A diretora de arte Giorgia Massetani, italiana radicada no Brasil, conta que tem como recordação de infância marcante o longa Fantasia, de Walt Disney, “pela relação entre som e imagem”. Ela traz à conversa também o artista visual sul-africano William Kentridge, que faz direção e cenário de óperas – uma delas inclusive, a montagem da Metropolitan Opera de Nova York de O Nariz, de Shostakovich, estrelado pelo brasileiro Paulo Szot. 

“Estamos nos primeiros momentos de numa nova era de novos formatos, de novas possibilidades técnicas, com equipamentos mais leves e potentes, por exemplo”. Giorgia também é responsável pelos desenhos de O corvo.

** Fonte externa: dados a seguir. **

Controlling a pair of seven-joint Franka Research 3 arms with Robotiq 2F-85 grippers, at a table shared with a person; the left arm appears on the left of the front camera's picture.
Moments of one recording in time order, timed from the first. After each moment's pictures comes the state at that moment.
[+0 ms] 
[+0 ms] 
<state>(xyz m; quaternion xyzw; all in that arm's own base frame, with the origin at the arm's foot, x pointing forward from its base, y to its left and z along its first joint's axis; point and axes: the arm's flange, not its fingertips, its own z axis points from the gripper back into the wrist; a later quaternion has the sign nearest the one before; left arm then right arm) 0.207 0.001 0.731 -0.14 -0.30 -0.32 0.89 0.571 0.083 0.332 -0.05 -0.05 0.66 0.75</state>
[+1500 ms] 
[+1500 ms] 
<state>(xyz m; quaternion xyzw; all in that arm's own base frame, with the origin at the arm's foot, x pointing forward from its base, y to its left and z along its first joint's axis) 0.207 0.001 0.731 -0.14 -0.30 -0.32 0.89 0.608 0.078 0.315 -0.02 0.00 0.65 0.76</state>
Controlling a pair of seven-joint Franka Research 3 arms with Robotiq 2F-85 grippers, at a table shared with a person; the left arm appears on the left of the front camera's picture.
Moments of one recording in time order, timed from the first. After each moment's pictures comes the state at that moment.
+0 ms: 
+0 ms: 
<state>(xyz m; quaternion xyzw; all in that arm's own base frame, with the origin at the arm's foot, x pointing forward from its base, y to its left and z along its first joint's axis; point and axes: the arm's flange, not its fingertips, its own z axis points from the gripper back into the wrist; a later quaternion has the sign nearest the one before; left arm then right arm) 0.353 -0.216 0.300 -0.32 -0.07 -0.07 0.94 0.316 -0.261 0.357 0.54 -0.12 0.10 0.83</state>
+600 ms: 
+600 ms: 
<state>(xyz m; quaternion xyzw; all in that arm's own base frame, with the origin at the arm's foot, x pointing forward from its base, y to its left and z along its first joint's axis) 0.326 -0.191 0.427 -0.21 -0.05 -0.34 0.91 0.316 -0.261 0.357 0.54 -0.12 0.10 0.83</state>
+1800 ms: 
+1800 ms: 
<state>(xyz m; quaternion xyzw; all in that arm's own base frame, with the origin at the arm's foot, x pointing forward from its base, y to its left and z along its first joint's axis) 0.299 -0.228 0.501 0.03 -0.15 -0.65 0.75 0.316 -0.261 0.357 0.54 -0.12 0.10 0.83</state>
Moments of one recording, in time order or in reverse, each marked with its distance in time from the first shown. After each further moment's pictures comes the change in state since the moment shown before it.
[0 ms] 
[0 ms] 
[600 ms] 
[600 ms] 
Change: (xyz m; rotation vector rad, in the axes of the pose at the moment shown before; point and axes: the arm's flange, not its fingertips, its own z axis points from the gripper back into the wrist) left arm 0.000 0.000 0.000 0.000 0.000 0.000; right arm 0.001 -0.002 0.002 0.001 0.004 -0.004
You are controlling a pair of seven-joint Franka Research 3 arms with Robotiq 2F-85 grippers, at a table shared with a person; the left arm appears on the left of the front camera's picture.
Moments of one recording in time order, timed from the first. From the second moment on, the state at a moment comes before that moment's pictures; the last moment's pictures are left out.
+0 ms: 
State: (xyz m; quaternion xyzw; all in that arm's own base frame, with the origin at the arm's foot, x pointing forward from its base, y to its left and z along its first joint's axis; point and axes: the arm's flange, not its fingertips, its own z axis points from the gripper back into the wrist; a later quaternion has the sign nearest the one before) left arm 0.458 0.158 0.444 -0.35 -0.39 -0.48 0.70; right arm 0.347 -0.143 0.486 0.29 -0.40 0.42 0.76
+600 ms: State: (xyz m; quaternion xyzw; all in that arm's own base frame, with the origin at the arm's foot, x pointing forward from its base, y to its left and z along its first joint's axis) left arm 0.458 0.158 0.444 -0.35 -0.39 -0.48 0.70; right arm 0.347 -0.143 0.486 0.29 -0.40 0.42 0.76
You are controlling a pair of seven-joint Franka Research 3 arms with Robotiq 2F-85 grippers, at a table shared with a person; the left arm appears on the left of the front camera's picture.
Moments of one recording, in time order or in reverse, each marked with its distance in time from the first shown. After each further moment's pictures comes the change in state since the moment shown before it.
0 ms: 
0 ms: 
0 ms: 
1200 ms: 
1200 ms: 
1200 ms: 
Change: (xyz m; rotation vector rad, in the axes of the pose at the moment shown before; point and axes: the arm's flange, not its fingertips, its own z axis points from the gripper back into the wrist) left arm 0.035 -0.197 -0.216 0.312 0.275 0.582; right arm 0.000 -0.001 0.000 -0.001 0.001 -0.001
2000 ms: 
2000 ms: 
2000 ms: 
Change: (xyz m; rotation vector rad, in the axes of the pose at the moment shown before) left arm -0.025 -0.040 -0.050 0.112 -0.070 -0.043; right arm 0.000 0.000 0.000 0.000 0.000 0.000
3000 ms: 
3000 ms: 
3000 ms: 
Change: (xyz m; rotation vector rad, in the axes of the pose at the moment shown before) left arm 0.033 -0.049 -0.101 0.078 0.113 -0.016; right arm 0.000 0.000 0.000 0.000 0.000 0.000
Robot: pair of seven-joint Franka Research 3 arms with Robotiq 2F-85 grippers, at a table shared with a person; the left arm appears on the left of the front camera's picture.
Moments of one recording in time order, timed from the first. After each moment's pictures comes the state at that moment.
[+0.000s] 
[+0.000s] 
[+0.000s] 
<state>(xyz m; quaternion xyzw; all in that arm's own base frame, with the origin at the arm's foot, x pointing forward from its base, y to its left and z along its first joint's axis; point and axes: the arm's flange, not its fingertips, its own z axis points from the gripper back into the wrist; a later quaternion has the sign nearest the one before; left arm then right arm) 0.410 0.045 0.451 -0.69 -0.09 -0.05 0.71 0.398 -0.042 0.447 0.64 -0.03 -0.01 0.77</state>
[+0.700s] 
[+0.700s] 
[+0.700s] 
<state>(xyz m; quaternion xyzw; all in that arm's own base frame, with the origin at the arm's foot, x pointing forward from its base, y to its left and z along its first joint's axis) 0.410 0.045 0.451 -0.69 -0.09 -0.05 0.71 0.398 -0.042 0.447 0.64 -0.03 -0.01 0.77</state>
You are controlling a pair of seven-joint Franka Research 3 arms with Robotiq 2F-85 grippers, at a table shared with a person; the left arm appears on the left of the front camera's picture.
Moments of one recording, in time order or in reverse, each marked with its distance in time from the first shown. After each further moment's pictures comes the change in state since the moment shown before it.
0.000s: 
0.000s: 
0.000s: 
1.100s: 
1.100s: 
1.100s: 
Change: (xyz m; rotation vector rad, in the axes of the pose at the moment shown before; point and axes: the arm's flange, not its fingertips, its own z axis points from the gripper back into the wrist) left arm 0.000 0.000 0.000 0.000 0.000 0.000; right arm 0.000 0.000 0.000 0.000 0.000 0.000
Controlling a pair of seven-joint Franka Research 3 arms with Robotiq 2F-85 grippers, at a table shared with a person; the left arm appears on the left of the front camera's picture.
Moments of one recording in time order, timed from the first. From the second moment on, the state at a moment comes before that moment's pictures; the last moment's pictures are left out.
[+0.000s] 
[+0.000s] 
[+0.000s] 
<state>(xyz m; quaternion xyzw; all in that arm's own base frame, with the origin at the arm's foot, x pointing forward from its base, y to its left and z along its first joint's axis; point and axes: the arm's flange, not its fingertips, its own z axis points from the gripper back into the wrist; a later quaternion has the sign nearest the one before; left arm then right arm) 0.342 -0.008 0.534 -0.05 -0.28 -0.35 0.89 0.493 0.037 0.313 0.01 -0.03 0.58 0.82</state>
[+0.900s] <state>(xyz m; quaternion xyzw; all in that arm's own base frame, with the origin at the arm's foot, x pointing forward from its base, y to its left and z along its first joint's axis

Usando a técnica de colagem – com elementos fotografados/filmados e aplicados na animação – Ana Luisa constrói o visual de noite tempestuosa, pássaro agourento e saudade dolorosa. Toda a animação segue o tom do pesadelo – cores escuras, imagens fantasmagóricas, delírios. 

“Gosto de ópera, mas nunca tinha trabalhado com o gênero. Eu ficava muito emocionada quando ia colocar as cenas no lugar, com a música”, confessa Ana Luisa. “É muito tocante. O desafio foi imenso, os animadores toparam essa empreitada de criar imaginando onde iam ficar as vozes e o produto final com orquestra.”  A gravação com a Amazonas Filarmônica e o Coral do Amazonas, regidos por Marcelo de Jesus e Otávio Simões, foi feita em Manaus; o tenor Giovanni Tristacci colocou a voz em São Paulo. 

“Claro que o impacto da ópera ao vivo é insubstituível”, reconhece Eduardo Frigatti. “Entre a orquestra e o público não há mediador, é o som direto. Mas fazemos o que o momento exige, e quem sabe depois O corvo chegue ao palco. Tive um professor que dizia: ‘todo mundo gosta de ópera, só não sabe’. Eu concordo inteiramente com ele.” Giorgia retoma a questão: “Amo palco, coxia, central técnica, plateia, mas estou feliz pela possibilidade de nos embrenharmos por esse formato, que segue uma transição muito enriquecedora.”

E, com uma ópera em animação, pode ser que muito mais gente descubra, portanto, que gosta de ópera e não sabia.